Kinetic and structural properties of NADP-malic enzyme from sugarcane leaves

Abstract

Oligomeric structure and kinetic properties of NADP-malic enzyme, purified from sugarcane (Saccharam officinarum L.) leaves, were determined at either pH 7.0 and 8.0. Size exclusion chromatography showed the existence of an equilibrium between the dimeric and the tetrameric forms. At pH 7.0 the enzyme was found preferentially as a 125 kilodalton homodimer, whereas the tetramer was the major form found at pH 8.0. Although free forms of L-malate, NADP+, and Mg2+ were determined as the true substrates and cofactors for the enzyme at the two conditions, the kinetic properties of the malic enzyme were quite different depending on pH. Higher affinity for L-malate (Km = 58 micromolar), but also inhibition by high substrate (Ki = 4.95 millimolar) were observed at pH 7.0. L-Malate saturation isotherms at pH 8.0 followed hyperbolic kinetics (Km = 120 micromolar). At both pH conditions, activity response to NADP+ exhibited Michaelis-Menten behavior with Km values of 7.1 and 4.6 micromolar at pH 7.0 and 8.0, respectively.

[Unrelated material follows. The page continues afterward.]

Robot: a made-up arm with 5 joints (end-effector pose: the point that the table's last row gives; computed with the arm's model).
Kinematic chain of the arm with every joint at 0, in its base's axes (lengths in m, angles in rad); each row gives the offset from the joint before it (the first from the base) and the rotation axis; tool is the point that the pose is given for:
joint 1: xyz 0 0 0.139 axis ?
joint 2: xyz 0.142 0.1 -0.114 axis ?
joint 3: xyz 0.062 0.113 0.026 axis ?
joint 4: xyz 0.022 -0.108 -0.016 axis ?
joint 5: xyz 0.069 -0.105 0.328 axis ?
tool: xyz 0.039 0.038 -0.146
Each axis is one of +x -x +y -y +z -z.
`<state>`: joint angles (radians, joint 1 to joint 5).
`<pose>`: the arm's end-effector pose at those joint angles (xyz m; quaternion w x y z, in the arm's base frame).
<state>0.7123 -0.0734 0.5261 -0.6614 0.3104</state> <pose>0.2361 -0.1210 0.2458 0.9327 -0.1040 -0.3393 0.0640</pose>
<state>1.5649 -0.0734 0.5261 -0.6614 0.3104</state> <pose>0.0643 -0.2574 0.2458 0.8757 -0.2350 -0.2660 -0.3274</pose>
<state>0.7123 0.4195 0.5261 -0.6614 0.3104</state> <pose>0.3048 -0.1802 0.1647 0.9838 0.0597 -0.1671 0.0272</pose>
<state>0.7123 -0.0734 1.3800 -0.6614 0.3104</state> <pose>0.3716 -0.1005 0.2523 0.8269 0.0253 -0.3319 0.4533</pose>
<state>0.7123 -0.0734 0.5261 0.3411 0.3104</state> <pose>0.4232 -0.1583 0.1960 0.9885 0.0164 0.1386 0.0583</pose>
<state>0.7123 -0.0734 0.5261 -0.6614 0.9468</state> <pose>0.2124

Negative cooperativity detected in the binding of Mg2+ suggested the presence of at least two Mg2+-binding sites with different affinity. The Ka values for Mg2+ obtained at pH 7.0 (9 and 750 micromolar) were significantly higher than those calculated at pH 8.0 (1 and 84 micromolar). The results suggest that changes in pH and Mg2+ levels could be important for the physiological regulation of NADP-malic enzyme.